Mains electricity has a push of 250volts  and can provide a current of 13,000mA so it is very, very dangerous. Never, never, play with mains electricity. 

Warm telephones are caused by your working battery. Your battery is pumping electricity around your phones circuits. That electricity is lighting up the screen, and converting your voice into electrical signals, and converting the electrical signals of the person you are talking to into sound energy and sending the signals. It’s doing a lot of work. You get hot when you are working and try to cool down, the battery gets hot and tries to loose that heat by warming up your phone.

I hope these comments answer your questions.

Abdur asked: I got lazer and pointed it in my tea.Then I looked up and I could see the reflection on the ceiling. Doesn’t only mirrors reflect things?

An interesting question Abdur. I asked my team to have a think about it and as usual they came up with more questions.


I think we could investigate some of the statements that my team came up with. If it was very dark would you be able to see the tree?  Think about why you see things. Do you see the tree because it creates it’s own light? Maybe it is not only mirrors that reflect light? Abdur saw the laser beam on the ceiling when he was shining it at the surface of his cup of tea. Maybe the ceiling can reflect light? You look at your hand and you can see it. Is it producing it’s own light or is it reflecting light?

I think you need to do an experiment. If you have access to a light detector (some schools have them) look at the light reflected from different surfaces. Try a mirror, try a white surface, try a leaf, try a black surface and see how much light the different surfaces reflect. Some cameras also have light meters.

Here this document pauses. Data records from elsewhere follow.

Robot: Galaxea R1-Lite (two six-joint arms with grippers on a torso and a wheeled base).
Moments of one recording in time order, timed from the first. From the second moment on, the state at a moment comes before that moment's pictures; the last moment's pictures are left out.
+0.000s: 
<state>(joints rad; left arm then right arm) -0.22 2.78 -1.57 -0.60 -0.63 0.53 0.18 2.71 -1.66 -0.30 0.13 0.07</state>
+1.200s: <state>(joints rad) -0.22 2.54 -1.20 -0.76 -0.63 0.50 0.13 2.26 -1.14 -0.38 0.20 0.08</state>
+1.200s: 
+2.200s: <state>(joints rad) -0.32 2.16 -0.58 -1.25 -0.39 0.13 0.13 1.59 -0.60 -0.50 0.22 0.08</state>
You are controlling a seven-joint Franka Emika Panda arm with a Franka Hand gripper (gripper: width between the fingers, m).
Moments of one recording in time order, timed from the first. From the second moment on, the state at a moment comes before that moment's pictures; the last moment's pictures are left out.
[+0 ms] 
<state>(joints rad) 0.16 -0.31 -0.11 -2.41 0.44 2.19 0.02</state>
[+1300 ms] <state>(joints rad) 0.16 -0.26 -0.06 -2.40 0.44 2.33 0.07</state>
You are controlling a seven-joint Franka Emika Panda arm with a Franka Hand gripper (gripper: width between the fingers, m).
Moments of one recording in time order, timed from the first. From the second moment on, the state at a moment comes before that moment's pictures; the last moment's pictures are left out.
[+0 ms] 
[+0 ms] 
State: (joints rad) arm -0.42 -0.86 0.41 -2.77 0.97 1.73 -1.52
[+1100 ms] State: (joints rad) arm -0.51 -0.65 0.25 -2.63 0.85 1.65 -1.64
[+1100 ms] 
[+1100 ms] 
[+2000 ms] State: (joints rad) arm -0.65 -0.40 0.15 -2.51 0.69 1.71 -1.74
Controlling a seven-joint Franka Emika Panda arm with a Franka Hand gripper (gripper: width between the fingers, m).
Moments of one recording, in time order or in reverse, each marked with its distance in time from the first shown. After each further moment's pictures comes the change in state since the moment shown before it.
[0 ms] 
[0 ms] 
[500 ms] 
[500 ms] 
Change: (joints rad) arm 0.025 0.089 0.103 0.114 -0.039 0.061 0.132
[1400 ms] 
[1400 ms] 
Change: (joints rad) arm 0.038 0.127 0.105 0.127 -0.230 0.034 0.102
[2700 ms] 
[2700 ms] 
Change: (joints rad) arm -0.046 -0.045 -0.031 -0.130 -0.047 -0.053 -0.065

Mo (age 11) asked “Hi Science Master, how do people know metal is a good conductor and how did they find out it was a good conductor?”

Mo, I asked some of my friends about your question and they came up with some interesting thoughts of their own. Think about the comments and then look at my thoughts.

Electricty conductivity large

What is the difference in electrical conductivity of two different metals? Maybe you could construct a simple circuit with a battery and a light bulb connected by copper wire. You could measure how bright the light bulb was by using a light detector (you may have them in your school). You will have to decide how you are going to use the light detector to measure the brightness.

Now get some aluminium foil which is the same as the weight of copper (fair test) and use the foil to connect the battery to the light bulb and again measure its brightness. The brighter the bulb the least resistance there is to electricity moving through the circuit and the better the conductor.